Modelling the Effectiveness of Gene-Edited Salmon at Sea Lice Control and the Use of Refugia to Mitigate Counter-Adaptation

Summary

Advances in gene-editing technologies offer opportunities to improve disease management in aquaculture. Gene-editing applications for farmed Atlantic salmon (Salmo salar) include harnessing innate parasite resistance to protect against salmon lice (Lepeophtheirus salmonis). The potential for salmon lice to counter-adapt to changes in the host should be considered. However, salmon farms are highly connected through louse transmission, and so it is important to gauge the impact of new technologies over large scales. Exploring the epidemiology and evolution of lice across a farm network is possible using metapopulation models. Here, we expand upon an eco-evolutionary model to simulate the stocking of theoretical gene-edited Atlantic salmon that rejected lice to a similar degree as the more resistant coho salmon (Oncorhynchus kisutch). Model outputs suggested that such louse resistance would be highly effective at controlling outbreaks and reducing the need for additional delousing treatments.

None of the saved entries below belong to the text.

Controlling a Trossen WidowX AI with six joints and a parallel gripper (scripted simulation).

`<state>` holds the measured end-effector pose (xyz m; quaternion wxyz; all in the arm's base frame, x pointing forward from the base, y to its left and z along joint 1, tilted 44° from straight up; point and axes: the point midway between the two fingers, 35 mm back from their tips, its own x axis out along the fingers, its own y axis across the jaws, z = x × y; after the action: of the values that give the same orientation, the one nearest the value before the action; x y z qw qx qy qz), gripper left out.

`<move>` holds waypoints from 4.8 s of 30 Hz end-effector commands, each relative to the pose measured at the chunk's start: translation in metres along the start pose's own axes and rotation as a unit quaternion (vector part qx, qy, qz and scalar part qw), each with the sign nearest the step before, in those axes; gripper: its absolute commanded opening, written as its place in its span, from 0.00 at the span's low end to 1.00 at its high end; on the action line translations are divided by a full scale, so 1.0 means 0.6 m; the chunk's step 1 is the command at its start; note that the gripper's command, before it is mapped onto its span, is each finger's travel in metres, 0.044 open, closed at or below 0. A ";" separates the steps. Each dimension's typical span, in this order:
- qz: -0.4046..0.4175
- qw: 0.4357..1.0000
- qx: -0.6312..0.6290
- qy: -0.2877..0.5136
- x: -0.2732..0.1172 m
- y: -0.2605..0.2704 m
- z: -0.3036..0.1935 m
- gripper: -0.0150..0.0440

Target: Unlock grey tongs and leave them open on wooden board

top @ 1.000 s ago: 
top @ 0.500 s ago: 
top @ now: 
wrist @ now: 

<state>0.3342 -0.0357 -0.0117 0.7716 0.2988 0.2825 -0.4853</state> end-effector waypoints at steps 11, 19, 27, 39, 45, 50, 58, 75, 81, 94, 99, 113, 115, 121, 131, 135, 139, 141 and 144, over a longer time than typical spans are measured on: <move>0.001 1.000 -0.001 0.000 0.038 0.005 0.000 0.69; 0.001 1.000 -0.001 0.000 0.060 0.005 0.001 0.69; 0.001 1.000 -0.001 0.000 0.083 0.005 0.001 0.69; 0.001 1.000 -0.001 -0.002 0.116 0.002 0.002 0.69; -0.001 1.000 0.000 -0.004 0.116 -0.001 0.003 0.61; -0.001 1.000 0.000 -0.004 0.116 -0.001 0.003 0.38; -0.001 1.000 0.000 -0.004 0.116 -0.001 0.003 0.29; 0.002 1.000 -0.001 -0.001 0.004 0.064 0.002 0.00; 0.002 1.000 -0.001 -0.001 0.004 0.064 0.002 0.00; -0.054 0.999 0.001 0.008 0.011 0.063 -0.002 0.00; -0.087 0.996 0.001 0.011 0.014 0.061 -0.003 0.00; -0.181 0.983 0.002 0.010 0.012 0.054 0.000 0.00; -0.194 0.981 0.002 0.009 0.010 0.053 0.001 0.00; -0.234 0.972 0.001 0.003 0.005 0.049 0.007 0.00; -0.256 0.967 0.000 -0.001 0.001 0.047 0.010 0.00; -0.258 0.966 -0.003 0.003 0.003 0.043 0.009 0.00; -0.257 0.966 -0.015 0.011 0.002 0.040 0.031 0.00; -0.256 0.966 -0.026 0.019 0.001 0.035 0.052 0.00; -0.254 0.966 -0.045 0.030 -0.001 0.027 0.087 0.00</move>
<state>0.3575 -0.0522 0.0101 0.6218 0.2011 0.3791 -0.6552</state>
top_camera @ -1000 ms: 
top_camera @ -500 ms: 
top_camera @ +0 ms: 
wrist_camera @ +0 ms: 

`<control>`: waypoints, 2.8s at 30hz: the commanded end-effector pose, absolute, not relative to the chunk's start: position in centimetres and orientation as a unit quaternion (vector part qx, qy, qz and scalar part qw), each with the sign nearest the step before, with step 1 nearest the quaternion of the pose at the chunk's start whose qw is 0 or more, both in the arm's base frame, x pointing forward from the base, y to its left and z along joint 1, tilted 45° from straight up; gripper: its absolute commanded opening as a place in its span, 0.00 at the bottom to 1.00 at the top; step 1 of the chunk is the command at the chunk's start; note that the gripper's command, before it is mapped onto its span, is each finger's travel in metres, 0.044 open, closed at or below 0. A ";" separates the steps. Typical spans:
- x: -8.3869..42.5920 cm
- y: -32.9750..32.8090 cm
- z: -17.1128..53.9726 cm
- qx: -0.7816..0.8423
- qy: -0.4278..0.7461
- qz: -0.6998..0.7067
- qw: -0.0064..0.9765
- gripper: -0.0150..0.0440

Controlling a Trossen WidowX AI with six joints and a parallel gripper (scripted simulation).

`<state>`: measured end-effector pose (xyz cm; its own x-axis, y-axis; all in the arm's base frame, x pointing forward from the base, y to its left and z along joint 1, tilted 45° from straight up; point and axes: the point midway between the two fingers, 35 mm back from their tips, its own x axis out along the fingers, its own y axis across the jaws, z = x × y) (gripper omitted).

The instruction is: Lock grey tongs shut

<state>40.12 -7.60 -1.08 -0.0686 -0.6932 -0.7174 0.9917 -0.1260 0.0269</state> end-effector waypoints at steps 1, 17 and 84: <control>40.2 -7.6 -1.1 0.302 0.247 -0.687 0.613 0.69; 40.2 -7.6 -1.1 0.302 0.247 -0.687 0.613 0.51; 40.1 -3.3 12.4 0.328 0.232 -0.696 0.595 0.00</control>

Lice were controlled more efficiently when gene edits were prioritized at key farms in the louse dispersal network. In scenarios where gene edits selected for adaptive traits in the louse population, however, lice rapidly evolved counter-resistance, leading to a significant reduction in treatment efficacy. When highly connected farms were left as refugia (not stocked with edited salmon), the rate of adaptation was slowed, thus extending the effectiveness of gene edits through time. The refuge effect was further enhanced if there were fitness trade-offs to counter-resistance in lice. We note that the long-term benefits of the refugia approach—to individual farms and to the wider industry—must be balanced with the costs in the short term, especially for the refuge farms. Careful planning of how to distribute new technologies can maximize efficiency and help safeguard them against parasite evolution. Spatial eco-evolutionary models are powerful tools for scenario testing that assist with decision making.